As stated at the head of this post, I haven’t heard back from Detica, and until I do I’m refraining from decrying (or praising) this technology, in part because I’ve been aware of this kind of technology for some time: despite Detica’s suggestions, DPI manufacturers such as iPoque have included this in some of their devices for some time (also, and contrary to their consultancy piece, Canadian ISPs have been tracking P2P use for some time). Identifying and preventing the distribution of copyright infringing files, while certainly a problem for the P2P movement, would likely be read (in the UK) as complying with the recent ‘Digital Britain’ initiatives. If the technology genuinely provides some significant level of anonymity, and presuming that the ‘piracy index’ isn’t rigged in some manner (perhaps have it open-sourced?), then this could just be a manifestation of a company selling a very particular product to address a particular need for network intelligence in compliance with British Law.

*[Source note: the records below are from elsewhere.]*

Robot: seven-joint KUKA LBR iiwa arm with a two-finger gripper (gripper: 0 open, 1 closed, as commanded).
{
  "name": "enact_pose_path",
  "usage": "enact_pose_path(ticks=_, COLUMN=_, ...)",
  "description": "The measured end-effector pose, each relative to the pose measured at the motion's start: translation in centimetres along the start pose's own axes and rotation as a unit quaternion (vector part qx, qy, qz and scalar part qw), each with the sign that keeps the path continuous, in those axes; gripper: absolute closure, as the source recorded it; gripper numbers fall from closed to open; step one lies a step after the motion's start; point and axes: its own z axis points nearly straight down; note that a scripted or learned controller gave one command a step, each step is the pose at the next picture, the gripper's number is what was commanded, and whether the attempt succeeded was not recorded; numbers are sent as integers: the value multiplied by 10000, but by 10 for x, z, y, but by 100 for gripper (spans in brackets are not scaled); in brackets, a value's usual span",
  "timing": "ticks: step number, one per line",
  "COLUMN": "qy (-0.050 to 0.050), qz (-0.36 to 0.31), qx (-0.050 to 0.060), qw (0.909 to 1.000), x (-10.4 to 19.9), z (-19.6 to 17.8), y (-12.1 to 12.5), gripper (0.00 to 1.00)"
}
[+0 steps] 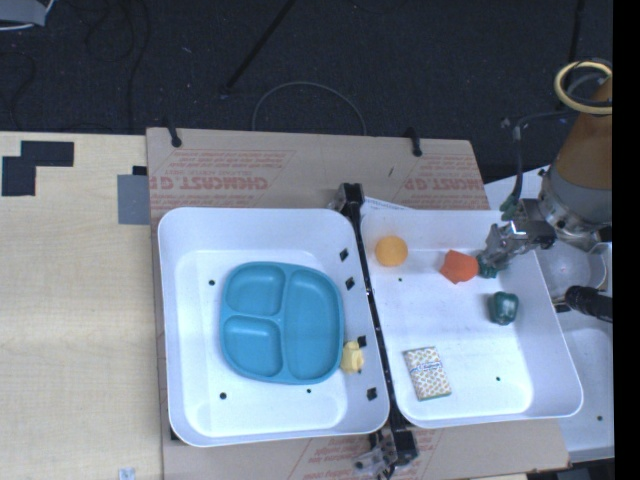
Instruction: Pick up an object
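Note:
The right bin (540, 388) holds an orange ball (391, 251), a red-orange block (459, 266), a dark green object (503, 308) and a small patterned packet (427, 373). My gripper (492, 258) hangs low at the bin's far right side, just right of the red-orange block and above the green object in the picture. Its tip sits right beside the block, and I see nothing held in it. The arm's wrist (580, 183) stands over the bin's right rim.
The left bin (185, 388) carries a blue divided plate (280, 320) with a small yellow piece (352, 357) by its right edge. A black divider (362, 298) runs between the bins. Cardboard lies under both.

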Motion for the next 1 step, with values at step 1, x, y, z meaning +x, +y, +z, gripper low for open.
enact_pose_path(ticks=1, qy=11, qz=-15, qx=22, qw=10000, x=59, z=-6, y=-15, gripper=100)
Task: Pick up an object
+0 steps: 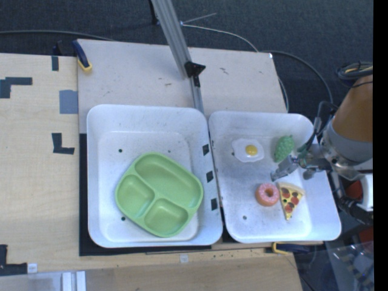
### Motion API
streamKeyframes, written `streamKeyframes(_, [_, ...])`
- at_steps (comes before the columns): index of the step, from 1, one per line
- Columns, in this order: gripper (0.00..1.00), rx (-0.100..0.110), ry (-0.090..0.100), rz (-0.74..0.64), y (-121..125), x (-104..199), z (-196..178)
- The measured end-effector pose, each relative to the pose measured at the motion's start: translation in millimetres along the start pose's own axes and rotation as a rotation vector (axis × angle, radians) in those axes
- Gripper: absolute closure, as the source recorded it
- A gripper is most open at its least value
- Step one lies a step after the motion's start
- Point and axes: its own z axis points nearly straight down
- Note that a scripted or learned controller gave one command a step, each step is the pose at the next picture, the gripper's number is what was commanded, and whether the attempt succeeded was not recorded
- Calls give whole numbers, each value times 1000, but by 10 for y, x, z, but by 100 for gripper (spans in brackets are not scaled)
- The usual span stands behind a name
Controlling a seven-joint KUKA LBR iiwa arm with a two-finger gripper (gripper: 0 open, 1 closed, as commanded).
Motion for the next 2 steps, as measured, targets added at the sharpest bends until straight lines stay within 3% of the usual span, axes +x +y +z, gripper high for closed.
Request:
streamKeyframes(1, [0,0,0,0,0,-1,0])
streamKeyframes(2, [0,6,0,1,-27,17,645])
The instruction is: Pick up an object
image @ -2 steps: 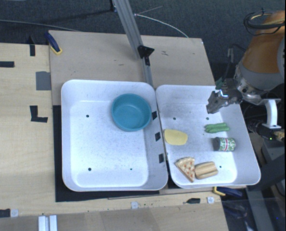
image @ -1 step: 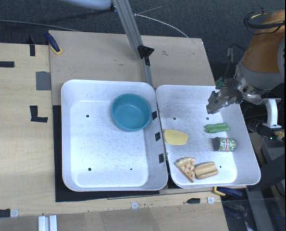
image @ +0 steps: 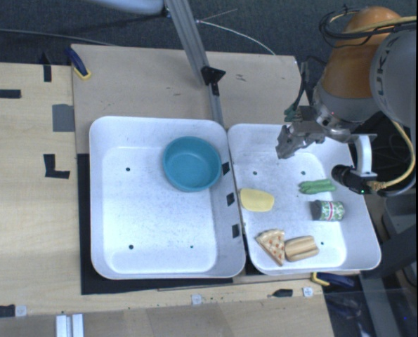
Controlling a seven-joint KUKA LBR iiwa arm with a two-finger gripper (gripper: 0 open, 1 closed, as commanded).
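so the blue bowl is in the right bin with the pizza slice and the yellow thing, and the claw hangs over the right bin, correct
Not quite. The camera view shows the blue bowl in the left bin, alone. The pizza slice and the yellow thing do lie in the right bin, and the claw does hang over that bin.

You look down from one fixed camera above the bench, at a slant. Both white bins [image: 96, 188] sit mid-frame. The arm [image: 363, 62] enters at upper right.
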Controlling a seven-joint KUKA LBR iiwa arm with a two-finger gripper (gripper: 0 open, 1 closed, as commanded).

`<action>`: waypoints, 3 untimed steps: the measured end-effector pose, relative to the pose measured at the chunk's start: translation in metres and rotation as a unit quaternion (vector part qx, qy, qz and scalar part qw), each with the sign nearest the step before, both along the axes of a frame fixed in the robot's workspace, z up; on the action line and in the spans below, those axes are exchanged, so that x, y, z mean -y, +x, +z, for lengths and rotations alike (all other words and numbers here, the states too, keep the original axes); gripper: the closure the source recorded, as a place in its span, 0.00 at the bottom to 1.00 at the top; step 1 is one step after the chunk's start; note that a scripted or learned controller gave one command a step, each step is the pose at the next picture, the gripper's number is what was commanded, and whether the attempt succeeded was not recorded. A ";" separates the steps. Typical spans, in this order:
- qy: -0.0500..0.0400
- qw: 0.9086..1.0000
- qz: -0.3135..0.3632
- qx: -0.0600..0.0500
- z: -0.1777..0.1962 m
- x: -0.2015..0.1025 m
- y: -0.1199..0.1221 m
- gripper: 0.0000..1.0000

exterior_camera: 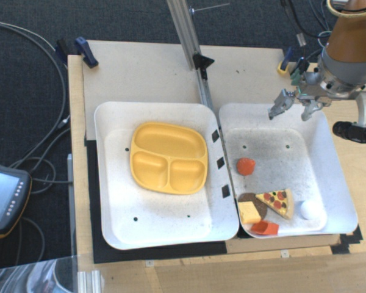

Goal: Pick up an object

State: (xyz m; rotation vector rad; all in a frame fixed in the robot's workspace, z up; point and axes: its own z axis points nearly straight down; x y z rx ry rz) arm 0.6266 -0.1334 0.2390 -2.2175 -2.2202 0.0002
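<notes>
My gripper (294, 109) hangs open over the far edge of the right bin (329, 157), with nothing between its two fingers. Well below it in that bin lies a small red-orange ball (246, 166). At the bin's near edge sit a pizza slice (277, 202), a yellow cheese block (249, 212) against a brown piece (258, 202), a small red piece (265, 228) and a white egg-like ball (310, 210).
The left bin (110, 182) holds a yellow divided plate (169, 157). A slanted metal rod (189, 35) runs from the top down to the seam between the bins. Blue clamps (85, 50) sit at the bench's far corners.
</notes>
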 end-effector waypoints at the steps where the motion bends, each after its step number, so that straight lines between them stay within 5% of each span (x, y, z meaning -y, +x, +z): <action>1: 0.000 1.000 0.000 0.000 0.000 0.000 0.000 0.00; 3: 0.000 1.000 0.000 -0.003 -0.120 -0.010 -0.006 0.00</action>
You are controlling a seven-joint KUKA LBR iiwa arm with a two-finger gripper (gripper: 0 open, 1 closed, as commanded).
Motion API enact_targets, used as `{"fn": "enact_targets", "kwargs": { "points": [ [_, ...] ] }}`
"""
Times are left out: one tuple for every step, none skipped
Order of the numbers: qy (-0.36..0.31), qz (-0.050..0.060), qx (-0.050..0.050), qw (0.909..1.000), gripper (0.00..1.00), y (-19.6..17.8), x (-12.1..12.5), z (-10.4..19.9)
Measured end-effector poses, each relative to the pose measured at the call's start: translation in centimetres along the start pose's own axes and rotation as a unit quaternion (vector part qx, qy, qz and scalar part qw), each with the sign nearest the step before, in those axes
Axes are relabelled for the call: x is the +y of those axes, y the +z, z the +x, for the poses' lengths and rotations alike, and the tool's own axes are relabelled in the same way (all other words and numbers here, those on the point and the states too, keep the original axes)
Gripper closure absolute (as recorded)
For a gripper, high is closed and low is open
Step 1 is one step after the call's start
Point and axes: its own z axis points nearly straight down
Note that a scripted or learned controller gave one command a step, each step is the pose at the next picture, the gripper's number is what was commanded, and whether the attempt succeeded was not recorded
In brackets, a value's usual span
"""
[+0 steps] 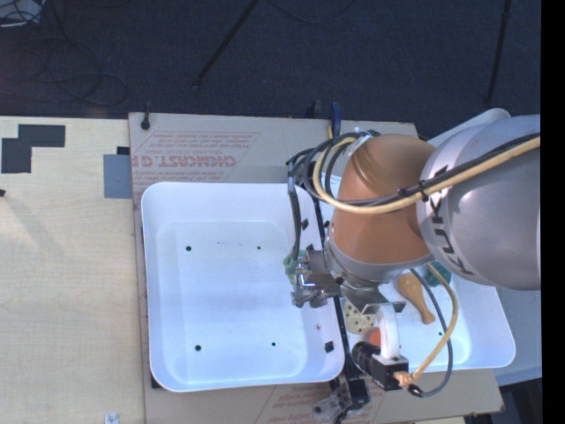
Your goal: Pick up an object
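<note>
Two shallow white bins sit side by side on a bench; the left bin (168, 237) is bare; the grey arm (485, 201) with its orange band (380, 201) hangs over the right bin (485, 343), partly hiding a wooden spoon-like object (415, 294) and small items there.

Two white bins (168, 237) and one grey arm (477, 201).
</note>
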Motion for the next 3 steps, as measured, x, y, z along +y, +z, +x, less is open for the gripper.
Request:
{"fn": "enact_targets", "kwargs": {
  "points": [
    [0.004,-0.004,-0.001,1.0,1.0,-0.3,0.1,-15.7],
    [-0.006,-0.006,0.003,1.0,1.0,-4.6,3.6,-10.5],
    [-0.006,-0.011,0.003,0.9999,1.0,-15.5,5.9,-7.7]
  ]
}}
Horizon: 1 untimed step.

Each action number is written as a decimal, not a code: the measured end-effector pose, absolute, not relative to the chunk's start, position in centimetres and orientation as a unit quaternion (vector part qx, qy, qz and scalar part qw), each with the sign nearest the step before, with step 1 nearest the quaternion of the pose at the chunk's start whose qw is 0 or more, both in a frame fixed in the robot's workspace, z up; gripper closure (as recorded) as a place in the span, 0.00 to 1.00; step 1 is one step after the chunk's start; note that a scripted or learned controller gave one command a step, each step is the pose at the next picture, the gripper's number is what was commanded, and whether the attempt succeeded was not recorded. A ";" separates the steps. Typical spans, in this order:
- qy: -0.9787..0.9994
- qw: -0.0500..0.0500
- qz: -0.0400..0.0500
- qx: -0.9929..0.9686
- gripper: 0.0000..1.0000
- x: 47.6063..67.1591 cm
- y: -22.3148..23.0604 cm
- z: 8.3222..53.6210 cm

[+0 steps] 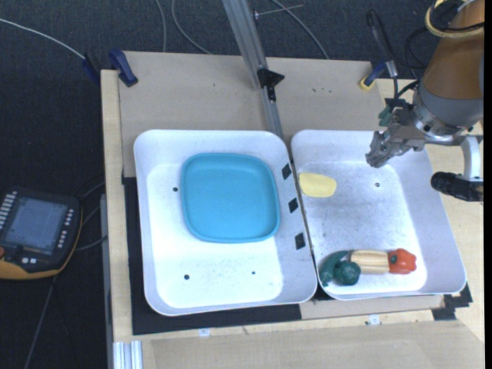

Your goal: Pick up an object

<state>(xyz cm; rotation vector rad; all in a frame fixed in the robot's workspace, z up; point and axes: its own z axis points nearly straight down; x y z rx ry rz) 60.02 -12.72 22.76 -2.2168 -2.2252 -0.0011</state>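
**A:** near edge first: right bin (446,229) has three things along its front wall. green lump (340,271) in the front-left corner, tan stick (370,261) touching it, red piece (401,261) at the stick's other end. all lying flat, packed in a row

**B:** anything easier to grab?

**A:** yellow piece (317,184), further back, near the bin's left wall. alone, bare floor on its other sides. left bin (154,206) just holds a blue tray (230,197), too wide and flat for this claw I'd guess

**B:** what step are we on?

**A:** approach, by my read. nothing lifted. gripper (378,157) sits over the far part of the right bin, tip pointing down and slightly left, above bare floor

**B:** open or closed?

**A:** can't tell, the tip reads as one dark grey mass from this angle. nothing visible in it

**B:** arm pose?

**A:** comes in from the right, orange band (452,48) high at the top right corner, wrist bent down toward the bin. cables bunched at the wrist

**B:** next move?

**A:** pick a target. yellow piece is the closest to the tip, so shift left and a bit toward the front, then drop straight down. the front row is riskier: pieces touch each other and hug the wall, little room for a finger
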 end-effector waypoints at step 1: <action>-0.709 0.000 0.000 -0.706 1.00 59.8 -7.9 22.3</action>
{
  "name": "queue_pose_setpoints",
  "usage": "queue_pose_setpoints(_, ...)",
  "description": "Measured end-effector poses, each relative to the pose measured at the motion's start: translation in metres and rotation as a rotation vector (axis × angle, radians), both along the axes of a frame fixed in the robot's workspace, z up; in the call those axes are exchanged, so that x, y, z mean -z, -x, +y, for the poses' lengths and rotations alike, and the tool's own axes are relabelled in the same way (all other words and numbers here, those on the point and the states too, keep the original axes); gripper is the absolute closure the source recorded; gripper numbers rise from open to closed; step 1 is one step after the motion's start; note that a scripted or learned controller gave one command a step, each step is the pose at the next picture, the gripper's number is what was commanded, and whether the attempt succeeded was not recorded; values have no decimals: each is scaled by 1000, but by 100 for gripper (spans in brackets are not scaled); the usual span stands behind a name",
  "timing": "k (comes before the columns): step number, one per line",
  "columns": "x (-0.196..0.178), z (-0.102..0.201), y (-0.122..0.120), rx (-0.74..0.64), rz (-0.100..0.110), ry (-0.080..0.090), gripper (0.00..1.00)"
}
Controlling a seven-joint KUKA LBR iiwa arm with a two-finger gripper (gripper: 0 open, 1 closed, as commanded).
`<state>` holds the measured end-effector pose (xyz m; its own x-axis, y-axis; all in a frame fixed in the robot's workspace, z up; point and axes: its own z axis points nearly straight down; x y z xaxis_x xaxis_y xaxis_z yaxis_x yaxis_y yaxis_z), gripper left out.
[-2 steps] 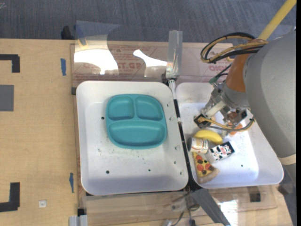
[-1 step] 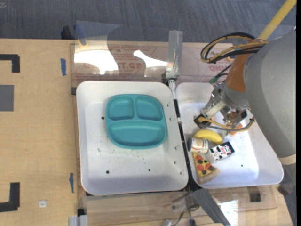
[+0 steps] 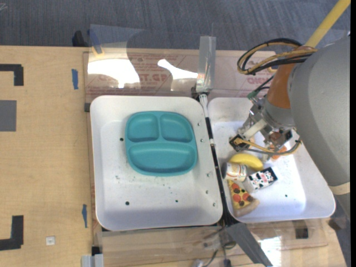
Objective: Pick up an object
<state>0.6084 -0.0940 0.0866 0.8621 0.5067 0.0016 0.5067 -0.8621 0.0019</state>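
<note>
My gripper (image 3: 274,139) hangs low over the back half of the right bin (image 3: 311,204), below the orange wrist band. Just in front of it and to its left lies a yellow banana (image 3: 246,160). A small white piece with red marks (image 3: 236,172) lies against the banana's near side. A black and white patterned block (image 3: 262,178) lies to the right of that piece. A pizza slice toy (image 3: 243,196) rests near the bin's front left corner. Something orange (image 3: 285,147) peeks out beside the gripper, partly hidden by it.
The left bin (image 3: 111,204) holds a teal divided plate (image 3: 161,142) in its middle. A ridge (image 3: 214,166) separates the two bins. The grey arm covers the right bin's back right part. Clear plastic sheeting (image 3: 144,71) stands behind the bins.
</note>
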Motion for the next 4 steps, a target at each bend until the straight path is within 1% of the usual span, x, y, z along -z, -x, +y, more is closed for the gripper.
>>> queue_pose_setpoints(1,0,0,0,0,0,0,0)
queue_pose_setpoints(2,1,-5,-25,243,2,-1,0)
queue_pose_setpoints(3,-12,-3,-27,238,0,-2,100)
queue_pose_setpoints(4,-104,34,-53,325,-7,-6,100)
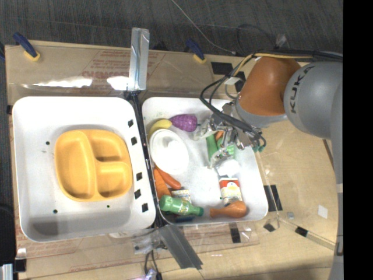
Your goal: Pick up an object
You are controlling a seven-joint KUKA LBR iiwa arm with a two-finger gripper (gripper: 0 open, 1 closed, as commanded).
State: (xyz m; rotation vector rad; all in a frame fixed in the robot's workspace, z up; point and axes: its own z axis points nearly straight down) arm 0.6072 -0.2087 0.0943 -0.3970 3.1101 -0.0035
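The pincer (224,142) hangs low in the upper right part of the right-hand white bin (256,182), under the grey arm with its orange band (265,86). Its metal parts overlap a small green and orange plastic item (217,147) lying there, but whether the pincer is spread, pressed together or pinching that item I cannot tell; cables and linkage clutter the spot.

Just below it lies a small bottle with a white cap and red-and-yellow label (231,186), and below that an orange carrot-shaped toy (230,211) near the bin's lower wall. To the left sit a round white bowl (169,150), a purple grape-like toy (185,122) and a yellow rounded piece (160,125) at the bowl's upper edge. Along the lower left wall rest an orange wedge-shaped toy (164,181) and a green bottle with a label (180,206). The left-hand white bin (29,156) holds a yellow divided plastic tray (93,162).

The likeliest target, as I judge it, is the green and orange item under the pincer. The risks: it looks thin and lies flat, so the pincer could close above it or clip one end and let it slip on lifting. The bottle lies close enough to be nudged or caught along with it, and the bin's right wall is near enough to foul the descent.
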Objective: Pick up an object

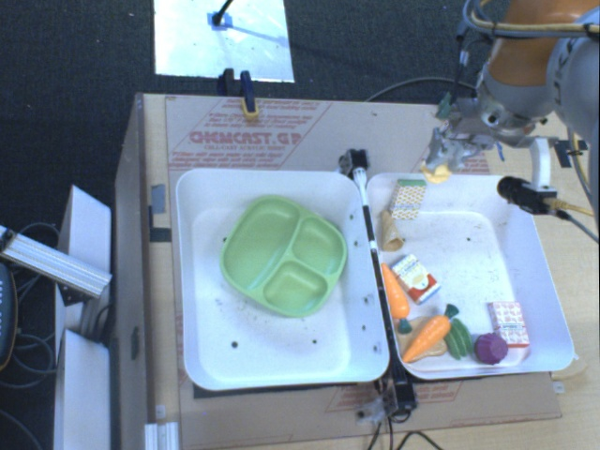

This isn’t something that is strongly desired by some parties – the ‘dumb pipe’ position is commonly adhered to by network neutrality advocates – but perhaps speaks to the real need to address the misconceptions about information services, and how they legally (at least in Canada and the US) differ from telephone services.

I’ll end this by noting that I’m less familiar with UK law and regulations; I don’t know RIPA in and out, and I’m not trying to justify the Detica appliance. Instead, I’m just suggesting that until more data is released that privacy advocates and network neutrality advocates alike should take a step back, take a deep breath, and wait for a little more information before letting loose the dogs of war.